#### Directions for this task
Please retype every record below exactly, leaving the pictures out.

*** Exercise inputs Section Begins ***

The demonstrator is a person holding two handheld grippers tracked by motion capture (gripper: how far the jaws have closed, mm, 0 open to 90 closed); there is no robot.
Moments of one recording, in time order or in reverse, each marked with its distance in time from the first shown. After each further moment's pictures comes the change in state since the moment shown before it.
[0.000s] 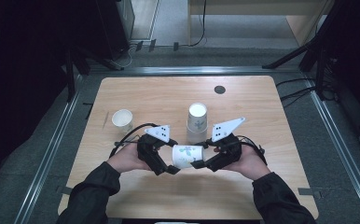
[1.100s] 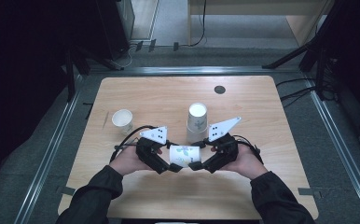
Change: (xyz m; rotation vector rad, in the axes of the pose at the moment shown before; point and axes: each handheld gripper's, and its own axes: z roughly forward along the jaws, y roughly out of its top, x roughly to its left) left arm 0.002 -0.009 -0.002 -0.091 0.002 0.017; right arm -0.002 0.001 0.009 0.006 0.022 0.005
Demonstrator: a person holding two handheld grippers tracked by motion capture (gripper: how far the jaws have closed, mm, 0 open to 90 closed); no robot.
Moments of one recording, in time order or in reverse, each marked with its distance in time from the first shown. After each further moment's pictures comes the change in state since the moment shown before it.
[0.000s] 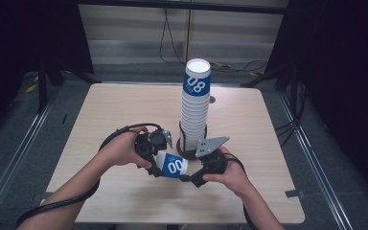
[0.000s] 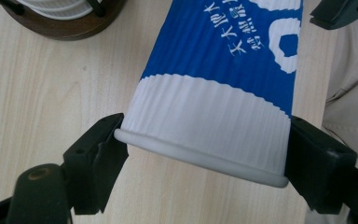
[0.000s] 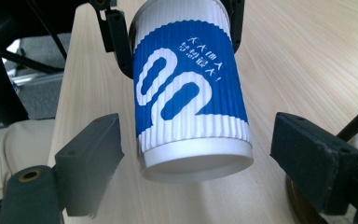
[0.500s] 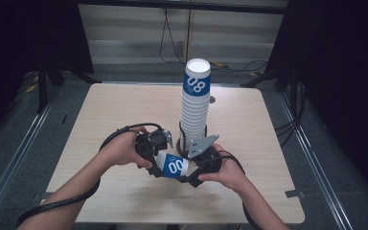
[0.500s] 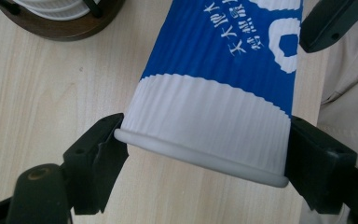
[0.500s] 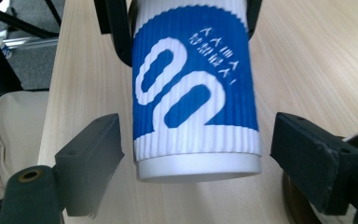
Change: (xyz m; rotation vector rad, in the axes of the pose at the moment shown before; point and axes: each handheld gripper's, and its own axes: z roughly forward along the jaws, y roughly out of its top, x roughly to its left) left arm 0.000 0.000 0.000 -0.012 -0.012 -0.017; right arm 0.001 0.014 0.009 0.132 0.004 -0.072
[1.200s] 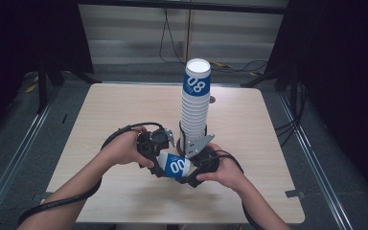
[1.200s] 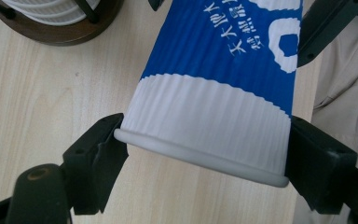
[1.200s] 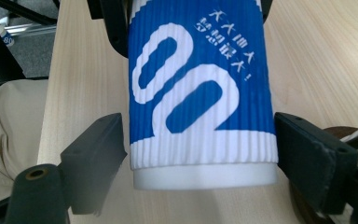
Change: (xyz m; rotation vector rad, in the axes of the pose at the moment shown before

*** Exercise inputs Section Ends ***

#### Task result
The demonstrator is a person holding two handheld grippers tracked by motion capture (gripper: how far the jaws have closed, mm, 0 open to 90 closed); there is no robot.
Moments of one recording, in time order or in reverse, each marked with its distance in time from the first shown. After each further moment's pictures comes the change in state since the moment shown before it.
[0.000s] 
[1.100s] 
Change: (xyz m; rotation vector rad, in the axes of the pose at the moment shown before; point and axes: each handheld gripper's, and its own axes: z roughly forward along the jaws, y roughly out of its top, x roughly to its left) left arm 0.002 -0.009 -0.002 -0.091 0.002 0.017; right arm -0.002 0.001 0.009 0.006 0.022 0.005
Demonstrator: a person holding two handheld grippers tracked by motion capture (gripper: how far the jaws have closed, mm, 0 open to 90 closed); no robot.
Moments of one recording, in time order or in reverse, each marked with its distance in time from the first shown. After each further moment's pictures comes the change in state since the moment shown before it.
[0.000s] 
[0.000s] 
[0.000s] 
[0.500s] 
[0.500s] 
[0.500s] 
Change: (xyz m; rotation vector rad, in the axes of the pose at the moment shown before; point and axes: each handheld gripper's, and its own axes: z roughly forward along the jaws, y roughly out of its top, x roughly to its left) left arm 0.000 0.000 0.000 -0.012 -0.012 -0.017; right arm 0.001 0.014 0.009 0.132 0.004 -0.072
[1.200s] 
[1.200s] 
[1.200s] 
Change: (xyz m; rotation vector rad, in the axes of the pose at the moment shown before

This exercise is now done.